In another slide Dr. Pereira shared a picture of one cross-section of an entire villus, while she stressed that there is a lot of work that goes into any one section that is analyzed. She added, “This is the model that we felt confident in by studying isolated primary cells from the placenta and also we had already begun to characterize their pattern of infection at the uterine placental interface.”
Seeing this, Dr. Pereira and her colleagues sought to find the answer to another question: What is the real target for the Zika virus? The researchers compared a Ugandan prototype strain (MR766) of the virus (from their studies
) with an epidemic Nicaraguan strain of Zika virus. After further exploration, she found that the patterns pertaining to the cytotrophoblasts and the Hofbauer cells
“are consistently reproducible in all of the tissues.” She added that there are functional differences manifested in cytotrophoblasts infected by the Nicaraguan strain of the virus and those infected by the phototype strain. “We see that Zika-infected cytotrophoblasts downregulate a marker of cell proliferation [Ki67] and we think that the [villus] explant model is useful for testing drugs to [fight] Zika virus that are suitable for pregnancy,” she said.

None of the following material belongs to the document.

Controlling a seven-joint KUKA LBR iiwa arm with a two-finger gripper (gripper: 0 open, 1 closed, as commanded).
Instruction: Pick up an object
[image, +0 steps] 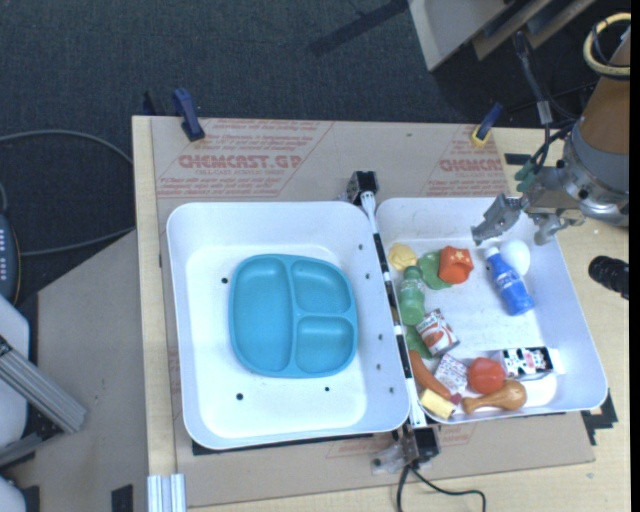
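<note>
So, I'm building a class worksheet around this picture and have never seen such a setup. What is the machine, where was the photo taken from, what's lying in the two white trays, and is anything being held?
The machine is a robot arm, grey with an orange band, reaching in from the right. Its gripper, a two-finger claw, hangs above the far part of the right bin. The photo comes from one fixed camera above the bench, looking down at a slant.

The left bin holds a blue divided plate. The right bin holds toy food and small items: a blue bottle, a red pepper-like piece, a green bottle, a small can, a tomato and a black-and-white carton, among others.

Nothing shows between the fingers, so nothing is held yet.
</note>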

Taking a closer look at the Ugandan prototype strain versus the Nicaraguan strain, the researchers began to see the differences “which we had hints at but didn’t really know until we counted all of the migrating cells and measured everything.” Dr. Pereira showed pictures illustrating the Ugandan prototype strain and how only a few cells had migrated out at 3 days’ post-infection. Another picture illustrated how the cells in the Nicaraguan strain actually traveled four times the distance than what was seen in the prototype strain; they both expressed ZIKV E and NS3 proteins that produce infectious virus.

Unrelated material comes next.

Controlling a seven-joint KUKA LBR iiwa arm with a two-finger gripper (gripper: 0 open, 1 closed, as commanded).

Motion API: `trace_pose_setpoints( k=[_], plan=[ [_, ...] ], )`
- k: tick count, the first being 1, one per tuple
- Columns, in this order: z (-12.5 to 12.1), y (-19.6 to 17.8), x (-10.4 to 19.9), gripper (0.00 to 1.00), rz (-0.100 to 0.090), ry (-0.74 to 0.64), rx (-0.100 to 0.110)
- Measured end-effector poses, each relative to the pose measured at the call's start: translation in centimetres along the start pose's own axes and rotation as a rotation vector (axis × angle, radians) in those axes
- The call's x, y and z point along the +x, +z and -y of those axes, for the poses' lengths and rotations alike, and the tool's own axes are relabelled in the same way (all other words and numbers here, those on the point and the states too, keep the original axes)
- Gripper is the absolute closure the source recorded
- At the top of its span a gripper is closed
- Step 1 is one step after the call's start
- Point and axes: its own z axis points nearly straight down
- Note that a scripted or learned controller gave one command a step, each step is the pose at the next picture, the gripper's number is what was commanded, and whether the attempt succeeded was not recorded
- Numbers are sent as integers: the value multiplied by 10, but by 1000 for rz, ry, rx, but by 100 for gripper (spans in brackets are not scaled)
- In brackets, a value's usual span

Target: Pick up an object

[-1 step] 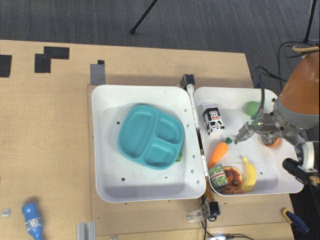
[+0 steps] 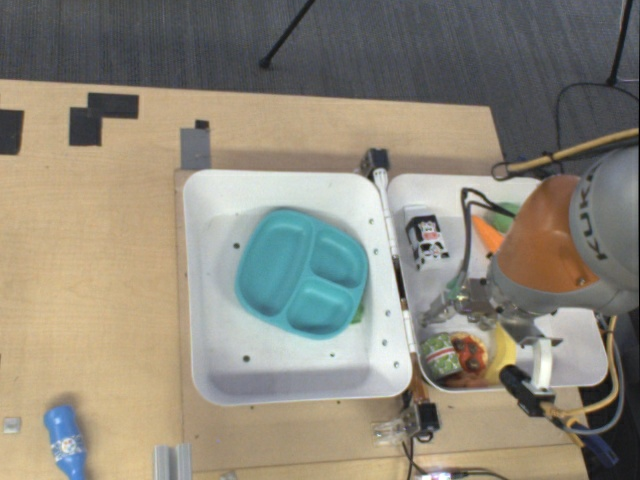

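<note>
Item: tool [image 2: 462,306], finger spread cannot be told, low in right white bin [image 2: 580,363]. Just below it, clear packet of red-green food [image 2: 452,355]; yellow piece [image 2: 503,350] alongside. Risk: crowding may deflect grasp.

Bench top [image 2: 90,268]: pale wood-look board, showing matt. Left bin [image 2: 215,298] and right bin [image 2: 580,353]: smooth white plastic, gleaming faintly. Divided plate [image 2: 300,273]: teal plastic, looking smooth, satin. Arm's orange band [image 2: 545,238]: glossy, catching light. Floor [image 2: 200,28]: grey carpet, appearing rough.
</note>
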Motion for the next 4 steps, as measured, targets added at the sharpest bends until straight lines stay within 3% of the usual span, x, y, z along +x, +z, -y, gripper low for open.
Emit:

In order to prove it, the researchers took a closer look at the other cell type that was infected: Hofbauer cells in the villus core. She explained that the Hofbauer cells “express E [and] NS3 [proteins]. They are in the villus core [that border proximal cell columns]. There are no infected cytotrophoblasts around them, so they are independently infected from the cytotrophoblasts. They have to be close to an area of cell columns and somehow prepare the area for Hofbauer cells to become infected. We don’t know what that is, but that connection happens.”

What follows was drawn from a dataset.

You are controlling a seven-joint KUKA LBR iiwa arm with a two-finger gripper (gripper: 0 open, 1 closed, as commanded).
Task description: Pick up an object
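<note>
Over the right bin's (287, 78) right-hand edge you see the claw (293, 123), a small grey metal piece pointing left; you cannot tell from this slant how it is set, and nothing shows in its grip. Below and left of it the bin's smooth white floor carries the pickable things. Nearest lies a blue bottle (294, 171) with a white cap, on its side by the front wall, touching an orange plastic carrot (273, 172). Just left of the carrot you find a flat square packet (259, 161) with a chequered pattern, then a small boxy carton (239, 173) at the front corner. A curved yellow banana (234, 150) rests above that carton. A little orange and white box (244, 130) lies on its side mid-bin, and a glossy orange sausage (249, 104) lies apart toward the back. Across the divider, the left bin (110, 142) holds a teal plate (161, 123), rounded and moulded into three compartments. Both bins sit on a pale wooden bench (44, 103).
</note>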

As the villi branch, first they sprout, and then make a new villus; this actually works to prepare the villus core to “allow the virus to reach the Hofbauer cells inside.” The cytotrophoblasts outside are not infected. Dr. Pereira also stressed that the Hofbauer cells surround the villus blood vessel so closely that, at first, the researchers couldn’t discern if they were actually a part of the blood vessel edge. They also found that, “A Hofbauer cell being infected could bring virus close to this blood vessel and infect the fetal bloodstream.”